- Task to carry out
Report the number of lines in the material below that contain "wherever", without any other words.

**** Provided records

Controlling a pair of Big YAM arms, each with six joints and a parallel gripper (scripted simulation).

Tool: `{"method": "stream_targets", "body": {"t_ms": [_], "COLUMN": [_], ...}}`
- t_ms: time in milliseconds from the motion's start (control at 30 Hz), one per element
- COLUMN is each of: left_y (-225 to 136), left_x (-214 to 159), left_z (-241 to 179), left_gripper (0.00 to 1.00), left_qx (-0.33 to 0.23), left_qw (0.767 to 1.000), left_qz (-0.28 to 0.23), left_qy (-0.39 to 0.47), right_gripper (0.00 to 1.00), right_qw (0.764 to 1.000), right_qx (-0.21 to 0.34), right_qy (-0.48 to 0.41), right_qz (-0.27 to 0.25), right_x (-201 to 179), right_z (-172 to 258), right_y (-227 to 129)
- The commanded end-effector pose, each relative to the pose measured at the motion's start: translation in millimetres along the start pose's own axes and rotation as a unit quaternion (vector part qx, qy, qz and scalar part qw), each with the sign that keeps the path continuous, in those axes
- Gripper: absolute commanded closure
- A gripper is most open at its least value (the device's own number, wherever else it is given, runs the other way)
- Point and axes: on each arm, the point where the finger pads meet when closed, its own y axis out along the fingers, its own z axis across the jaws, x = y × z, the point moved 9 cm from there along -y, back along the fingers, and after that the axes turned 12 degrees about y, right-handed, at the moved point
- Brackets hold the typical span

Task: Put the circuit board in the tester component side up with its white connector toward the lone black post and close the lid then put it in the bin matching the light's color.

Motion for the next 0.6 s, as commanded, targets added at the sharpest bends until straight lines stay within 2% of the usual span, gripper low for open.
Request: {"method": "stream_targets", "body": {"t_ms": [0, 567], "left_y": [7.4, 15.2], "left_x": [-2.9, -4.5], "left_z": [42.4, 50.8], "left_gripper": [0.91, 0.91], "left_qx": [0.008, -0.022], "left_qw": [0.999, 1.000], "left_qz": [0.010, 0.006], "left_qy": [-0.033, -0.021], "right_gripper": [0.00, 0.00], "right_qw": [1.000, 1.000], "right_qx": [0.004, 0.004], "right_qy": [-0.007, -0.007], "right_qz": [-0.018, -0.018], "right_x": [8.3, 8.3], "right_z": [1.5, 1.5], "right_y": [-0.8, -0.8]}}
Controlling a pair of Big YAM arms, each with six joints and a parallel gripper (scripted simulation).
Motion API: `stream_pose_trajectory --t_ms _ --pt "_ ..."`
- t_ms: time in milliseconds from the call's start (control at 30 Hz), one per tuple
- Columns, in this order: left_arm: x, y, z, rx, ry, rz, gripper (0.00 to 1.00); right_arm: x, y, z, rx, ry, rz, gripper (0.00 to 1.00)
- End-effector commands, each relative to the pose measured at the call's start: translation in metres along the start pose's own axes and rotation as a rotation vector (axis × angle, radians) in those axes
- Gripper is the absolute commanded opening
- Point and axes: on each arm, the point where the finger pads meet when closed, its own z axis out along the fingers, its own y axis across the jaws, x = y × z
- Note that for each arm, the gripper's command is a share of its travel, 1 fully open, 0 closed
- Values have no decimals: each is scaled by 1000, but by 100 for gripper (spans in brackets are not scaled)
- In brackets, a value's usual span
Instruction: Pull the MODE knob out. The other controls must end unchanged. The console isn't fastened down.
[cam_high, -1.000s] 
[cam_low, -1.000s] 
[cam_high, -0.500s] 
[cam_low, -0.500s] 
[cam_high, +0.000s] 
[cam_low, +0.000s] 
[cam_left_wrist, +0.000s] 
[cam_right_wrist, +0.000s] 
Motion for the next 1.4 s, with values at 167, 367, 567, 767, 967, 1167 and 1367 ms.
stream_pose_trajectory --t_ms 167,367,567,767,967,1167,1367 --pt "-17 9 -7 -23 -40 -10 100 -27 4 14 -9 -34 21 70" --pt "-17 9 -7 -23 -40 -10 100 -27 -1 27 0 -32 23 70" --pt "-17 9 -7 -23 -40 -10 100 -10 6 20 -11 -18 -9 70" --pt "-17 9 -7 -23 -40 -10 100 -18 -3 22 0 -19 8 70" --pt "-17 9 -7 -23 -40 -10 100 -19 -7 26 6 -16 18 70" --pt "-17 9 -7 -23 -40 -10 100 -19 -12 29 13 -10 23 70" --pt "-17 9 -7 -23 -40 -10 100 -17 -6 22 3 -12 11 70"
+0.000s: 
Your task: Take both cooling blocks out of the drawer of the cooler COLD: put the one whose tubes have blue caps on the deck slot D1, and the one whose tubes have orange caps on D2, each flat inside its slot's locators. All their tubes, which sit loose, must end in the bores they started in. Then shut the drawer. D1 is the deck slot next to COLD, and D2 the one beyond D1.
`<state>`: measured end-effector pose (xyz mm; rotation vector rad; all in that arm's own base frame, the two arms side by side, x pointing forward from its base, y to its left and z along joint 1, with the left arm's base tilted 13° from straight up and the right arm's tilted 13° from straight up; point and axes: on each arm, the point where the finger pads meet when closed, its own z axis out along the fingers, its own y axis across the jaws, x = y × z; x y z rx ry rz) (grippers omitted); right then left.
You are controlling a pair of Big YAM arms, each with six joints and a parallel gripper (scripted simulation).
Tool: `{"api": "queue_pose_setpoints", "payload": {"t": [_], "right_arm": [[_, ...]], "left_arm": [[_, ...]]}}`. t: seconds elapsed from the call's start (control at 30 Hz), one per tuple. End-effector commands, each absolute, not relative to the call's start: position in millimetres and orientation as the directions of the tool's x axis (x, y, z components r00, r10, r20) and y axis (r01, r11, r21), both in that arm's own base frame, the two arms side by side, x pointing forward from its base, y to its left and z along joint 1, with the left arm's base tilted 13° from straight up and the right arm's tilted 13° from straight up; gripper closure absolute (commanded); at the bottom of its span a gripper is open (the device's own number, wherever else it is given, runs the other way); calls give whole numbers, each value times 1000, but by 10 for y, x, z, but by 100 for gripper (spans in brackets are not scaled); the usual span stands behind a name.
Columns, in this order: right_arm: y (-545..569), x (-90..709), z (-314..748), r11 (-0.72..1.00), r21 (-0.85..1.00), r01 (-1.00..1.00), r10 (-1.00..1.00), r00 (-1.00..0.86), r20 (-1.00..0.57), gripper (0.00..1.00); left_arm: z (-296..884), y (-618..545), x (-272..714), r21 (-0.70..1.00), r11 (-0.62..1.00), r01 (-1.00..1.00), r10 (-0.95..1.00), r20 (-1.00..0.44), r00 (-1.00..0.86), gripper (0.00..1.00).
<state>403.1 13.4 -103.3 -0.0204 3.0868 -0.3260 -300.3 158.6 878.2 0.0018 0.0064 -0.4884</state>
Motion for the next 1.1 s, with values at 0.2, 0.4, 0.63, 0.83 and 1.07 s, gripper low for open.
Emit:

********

- Exercise result
2